If you’re referring to the second part of Fiasco, then you’re on the wrong track. Köves knows exactly what is going to happen to him; indeed, he himself provokes the events.

He is tormented by a Kafkaesque guilty conscience and forebodings.

Not at all. I know that an interpretation along those lines was printed in a German newspaper …

Which claims that you are trying to amplify on Kafka, raising the question of whether that is in fact possible.

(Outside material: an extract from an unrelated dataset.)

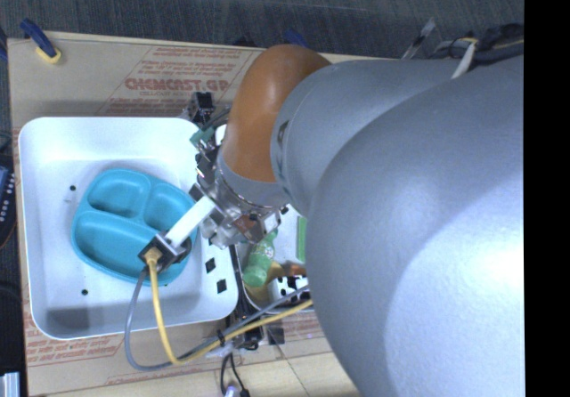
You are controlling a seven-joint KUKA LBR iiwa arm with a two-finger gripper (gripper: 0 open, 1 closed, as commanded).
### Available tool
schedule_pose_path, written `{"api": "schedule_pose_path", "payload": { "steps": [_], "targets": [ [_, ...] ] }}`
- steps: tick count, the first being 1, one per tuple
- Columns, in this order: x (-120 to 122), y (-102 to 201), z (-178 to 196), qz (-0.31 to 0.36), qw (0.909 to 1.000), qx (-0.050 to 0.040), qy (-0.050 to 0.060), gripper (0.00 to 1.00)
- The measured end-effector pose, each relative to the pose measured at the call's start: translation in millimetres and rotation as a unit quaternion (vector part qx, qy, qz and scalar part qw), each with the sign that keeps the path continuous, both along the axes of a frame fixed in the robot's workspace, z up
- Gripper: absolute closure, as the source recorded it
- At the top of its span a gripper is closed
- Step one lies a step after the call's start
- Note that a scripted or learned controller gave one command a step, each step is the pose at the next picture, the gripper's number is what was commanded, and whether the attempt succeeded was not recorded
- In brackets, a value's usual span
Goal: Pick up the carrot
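The grey arm with its orange band (258, 110) reaches in from the right and covers most of the right bin. Its gripper (233, 222) hangs over the divider between the two bins, pointing down, with most of it hidden under the wrist. Just below the wrist a green object (259, 265) lies in the right bin. Beside it a small orange sliver (297, 273) peeks out from under the arm; I cannot tell whether it is the carrot. Nothing is visibly held.
The left bin (44, 208) holds a blue divided plate (125, 226). A white bracket with a yellow cable (160, 315) and a grey cable runs from the wrist across the plate's right edge and over the bin's front rim. A blue clamp (40, 41) sits at the bench's back left.
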State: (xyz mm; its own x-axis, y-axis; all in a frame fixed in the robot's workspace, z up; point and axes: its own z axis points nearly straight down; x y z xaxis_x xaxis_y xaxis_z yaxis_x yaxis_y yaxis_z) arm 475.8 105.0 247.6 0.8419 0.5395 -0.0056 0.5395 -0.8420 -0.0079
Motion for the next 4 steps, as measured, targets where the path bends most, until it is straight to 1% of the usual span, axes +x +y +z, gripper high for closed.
{"api": "schedule_pose_path", "payload": {
  "steps": [3,4],
  "targets": [
    [-2,5,26,0.023,0.9996,0.0033,0.016,1.0],
    [0,-41,-58,0.189,0.9819,0.0002,0.002,1.0]
  ]
}}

That’s not the point; the real issue is whether it is possible, in certain circumstances, not to amplify on Kafka. And here I don’t mean Kafka’s incomparable genius, but the fact that history has vindicated Kafka, and that has left its mark on the literature of succeeding generations. The language of the second part of Fiasco caused me quite a headache, i.e., how it is possible to cast the ephemeral ideological constructs of merely transitory closed regimes and dictatorships into the more durable form of a novel. I was looking for a usable metaphor, and it finally occurred to me that totalitarian dictatorships, including the Stalinist one, speak in the language of religion. Nor can it be otherwise, since their world was not a realm of logic but of the absurd. As a result, therefore, a degree of Kafkaesque stylization seemed glaringly obvious, for one thing because Fiasco ultimately deals with something entirely different from Kafka’s marvellous novels; for another thing, because what else is the intellectual domain that we call literature other than the handshaking of writers with one another ad infinitum? But that would take it too far. As far as Fiasco is concerned, it is a novel based on a fundamentally amusing notion. A writer bogged down in the intellectual swamp of the Seventies, the Brezhnev era, awakes to the realization that he is working counter to his own interest, because a creative life cannot be squared with the time in which he is living. That is when he embarks on a novel, which is nothing more than a process of the recapitulation of a fate: episode by episode, he recreates the existence of his young alter ego, Köves, looking more and more for where he lost his way, why he couldn’t disappear, submerge, into the anonymous mass of history. He is unlucky, however, and at the end of the book comes to the very same point — the L-shaped corridor — where he was once overtaken by his creative vision: the creative life proves to be an inescapable curse, its end product failure — the fiasco.